INSTRUCTIONS FOR THE TASK:
Lines in the listing below may contain the word "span". State how many do, and nothing more.

SUPPLIED DATA:
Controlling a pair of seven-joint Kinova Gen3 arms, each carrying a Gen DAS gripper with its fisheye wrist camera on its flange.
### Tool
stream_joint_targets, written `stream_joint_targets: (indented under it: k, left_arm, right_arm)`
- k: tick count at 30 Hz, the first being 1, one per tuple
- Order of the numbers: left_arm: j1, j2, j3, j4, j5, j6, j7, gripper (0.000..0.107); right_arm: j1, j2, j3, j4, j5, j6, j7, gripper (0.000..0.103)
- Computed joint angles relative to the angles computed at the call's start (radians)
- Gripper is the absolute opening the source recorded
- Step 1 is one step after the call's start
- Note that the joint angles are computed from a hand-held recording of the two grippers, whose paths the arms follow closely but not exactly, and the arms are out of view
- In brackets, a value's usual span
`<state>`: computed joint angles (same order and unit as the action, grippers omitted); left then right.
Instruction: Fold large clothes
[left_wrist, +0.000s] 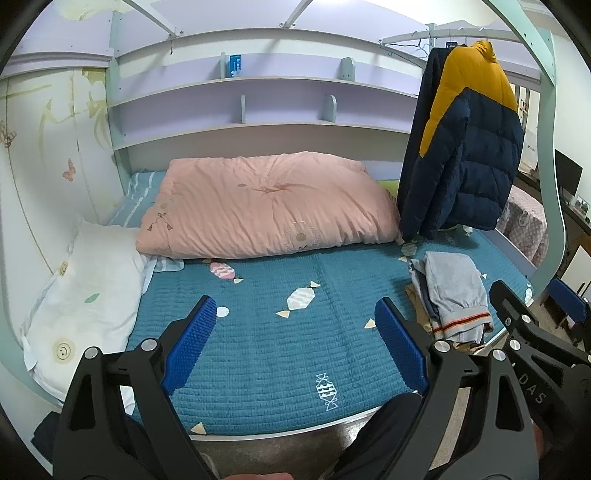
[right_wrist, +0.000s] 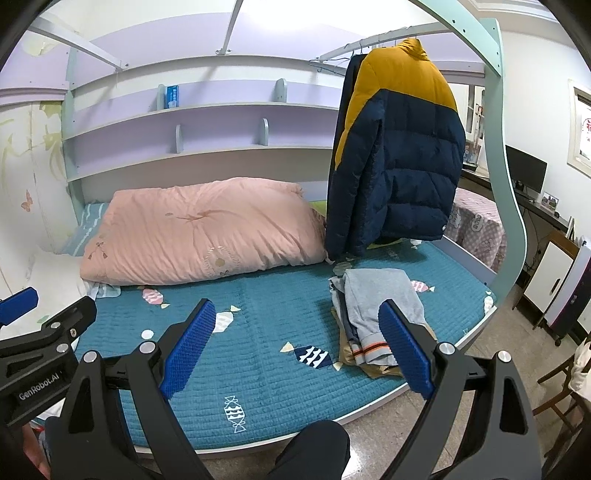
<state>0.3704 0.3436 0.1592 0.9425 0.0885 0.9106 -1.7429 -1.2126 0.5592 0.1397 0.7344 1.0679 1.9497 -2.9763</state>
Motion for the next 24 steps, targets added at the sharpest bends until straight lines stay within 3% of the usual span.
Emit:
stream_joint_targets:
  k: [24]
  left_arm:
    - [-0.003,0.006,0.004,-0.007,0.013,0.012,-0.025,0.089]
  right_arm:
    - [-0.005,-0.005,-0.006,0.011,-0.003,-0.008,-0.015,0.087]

TASK RESULT:
2